- [EXERCISE GOAL]: Please reproduce the following records exactly, with nothing omitted.

- [SOURCE MATERIAL]:

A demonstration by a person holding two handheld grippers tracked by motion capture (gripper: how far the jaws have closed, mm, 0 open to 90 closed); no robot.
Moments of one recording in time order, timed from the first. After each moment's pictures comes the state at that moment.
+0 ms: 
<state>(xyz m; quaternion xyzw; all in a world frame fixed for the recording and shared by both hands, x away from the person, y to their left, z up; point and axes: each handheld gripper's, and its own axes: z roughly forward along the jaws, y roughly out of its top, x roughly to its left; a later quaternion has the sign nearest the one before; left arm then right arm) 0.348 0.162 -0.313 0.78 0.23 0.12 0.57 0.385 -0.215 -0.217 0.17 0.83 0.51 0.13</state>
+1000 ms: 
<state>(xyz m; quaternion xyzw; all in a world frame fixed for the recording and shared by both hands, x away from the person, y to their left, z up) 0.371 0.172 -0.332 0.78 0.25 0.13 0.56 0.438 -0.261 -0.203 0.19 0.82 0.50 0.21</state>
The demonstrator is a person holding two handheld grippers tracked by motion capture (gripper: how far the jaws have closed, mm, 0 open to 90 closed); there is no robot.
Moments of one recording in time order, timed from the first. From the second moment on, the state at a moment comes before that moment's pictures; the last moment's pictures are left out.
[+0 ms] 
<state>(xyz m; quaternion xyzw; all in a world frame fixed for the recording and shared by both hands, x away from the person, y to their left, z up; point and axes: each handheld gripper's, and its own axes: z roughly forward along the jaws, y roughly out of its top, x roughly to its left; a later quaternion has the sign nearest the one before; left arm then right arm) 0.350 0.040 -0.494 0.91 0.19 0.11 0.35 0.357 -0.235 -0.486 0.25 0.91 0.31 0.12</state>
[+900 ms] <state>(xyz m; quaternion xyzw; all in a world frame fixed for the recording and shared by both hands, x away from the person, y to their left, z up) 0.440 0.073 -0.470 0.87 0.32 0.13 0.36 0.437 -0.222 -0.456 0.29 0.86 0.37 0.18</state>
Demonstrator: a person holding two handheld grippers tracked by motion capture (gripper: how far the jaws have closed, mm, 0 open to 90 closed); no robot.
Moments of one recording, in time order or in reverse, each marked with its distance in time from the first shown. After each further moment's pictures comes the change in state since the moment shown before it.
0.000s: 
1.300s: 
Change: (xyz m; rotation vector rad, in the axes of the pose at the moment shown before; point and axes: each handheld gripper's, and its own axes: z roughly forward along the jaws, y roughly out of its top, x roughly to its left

- [WRITTEN SOLUTION]:
A demonstration by a person holding two handheld grippers tracked by motion capture (gripper: how far the jaws have closed, mm, 0 open to 90 closed); no robot.
Moments of one recording in time order, timed from the first. After each moment's pictures comes the state at that moment.
+0 ms: 
<state>(xyz m; quaternion xyzw; all in a world frame fixed for the recording and shared by both hands, x away from the person, y to their left, z up; point and axes: each handheld gripper's, and its own axes: z roughly forward along the jaws, y roughly out of its top, x roughly to its left; a later quaternion has the sign nearest the one before; left arm then right arm) 0.348 0.162 -0.313 0.78 0.23 0.12 0.57 0.385 -0.215 -0.217 0.17 0.83 0.51 0.13</state>
+1000 ms: 
<state>(xyz m; quaternion xyzw; all in a world frame fixed for the recording and shared by both hands, x away from the person, y to their left, z up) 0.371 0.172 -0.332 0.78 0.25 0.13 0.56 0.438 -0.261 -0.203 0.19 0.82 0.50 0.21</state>
The demonstrator is a person holding two handheld grippers tracked by motion capture (gripper: how far the jaws have closed, mm, 0 open to 90 closed); there is no robot.
Moments of one recording in time order, timed from the first. From the second moment on, the state at a moment comes before that moment's pictures; the last moment's pictures are left out.
[+0 ms] 
<state>(xyz m; quaternion xyzw; all in a world frame fixed for the recording and shared by both hands, x away from the person, y to their left, z up; point and axes: each handheld gripper's, and its own axes: z roughly forward along the jaws, y roughly out of its top, x roughly to its left; a later quaternion has the sign nearest the one before; left arm then right arm) 0.350 0.040 -0.494 0.91 0.19 0.11 0.35 0.357 -0.235 -0.486 0.25 0.91 0.31 0.12</state>
[+900 ms] <state>(xyz m; quaternion xyzw; all in a world frame fixed for the recording and shared by both hands, x away from the person, y to their left, z up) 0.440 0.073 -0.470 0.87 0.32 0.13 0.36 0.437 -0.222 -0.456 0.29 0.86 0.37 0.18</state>
Demonstrator: a person holding two handheld grippers tracked by motion capture (gripper: how far the jaws have closed, mm, 0 open to 90 closed); no robot.
Moments of one recording, in time order or in reverse, each marked with its distance in time from the first shown. After each further moment's pictures comes the change in state since the moment shown before it.
0.000s: 
1.300s: 
Change: (xyz m; rotation vector rad, in the axes of the pose at the moment shown before; point and axes: each handheld gripper's, and its own axes: z roughly forward along the jaws, y roughly out of its top, x roughly to its left

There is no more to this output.